▶ Work to be completed
Return every line of the data below that includes the string "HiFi".

Excerpts from a dataset
- - - -

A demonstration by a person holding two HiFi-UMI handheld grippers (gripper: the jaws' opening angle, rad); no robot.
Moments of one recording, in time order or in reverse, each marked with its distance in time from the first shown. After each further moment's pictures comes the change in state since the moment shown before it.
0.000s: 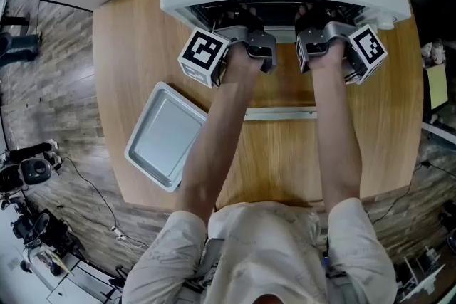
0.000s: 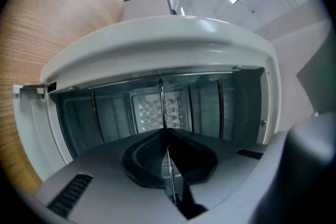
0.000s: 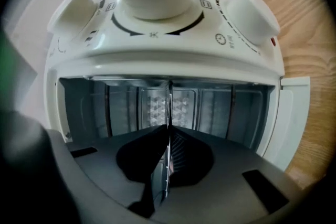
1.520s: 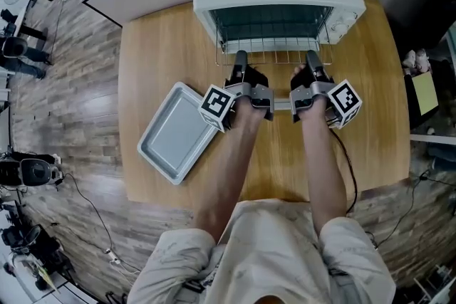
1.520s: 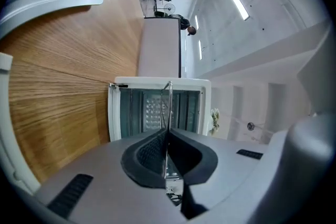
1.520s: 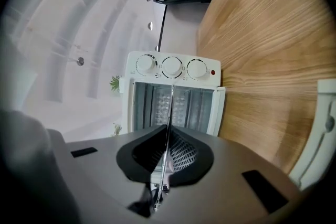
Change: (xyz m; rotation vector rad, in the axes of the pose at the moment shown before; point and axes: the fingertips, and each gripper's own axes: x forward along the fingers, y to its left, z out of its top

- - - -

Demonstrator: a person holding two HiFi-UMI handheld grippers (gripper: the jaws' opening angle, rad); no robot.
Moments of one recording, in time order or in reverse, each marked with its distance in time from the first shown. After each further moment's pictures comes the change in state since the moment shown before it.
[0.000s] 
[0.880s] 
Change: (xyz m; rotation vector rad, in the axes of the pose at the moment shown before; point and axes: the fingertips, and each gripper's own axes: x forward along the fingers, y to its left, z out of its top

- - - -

▶ Answer
A demonstration by a person holding two HiFi-UMI handheld grippers (gripper: the jaws' opening angle, rad); no robot.
Demonstrator: a person holding two HiFi-UMI handheld grippers (gripper: the jaws' opening angle, rad); no robot.

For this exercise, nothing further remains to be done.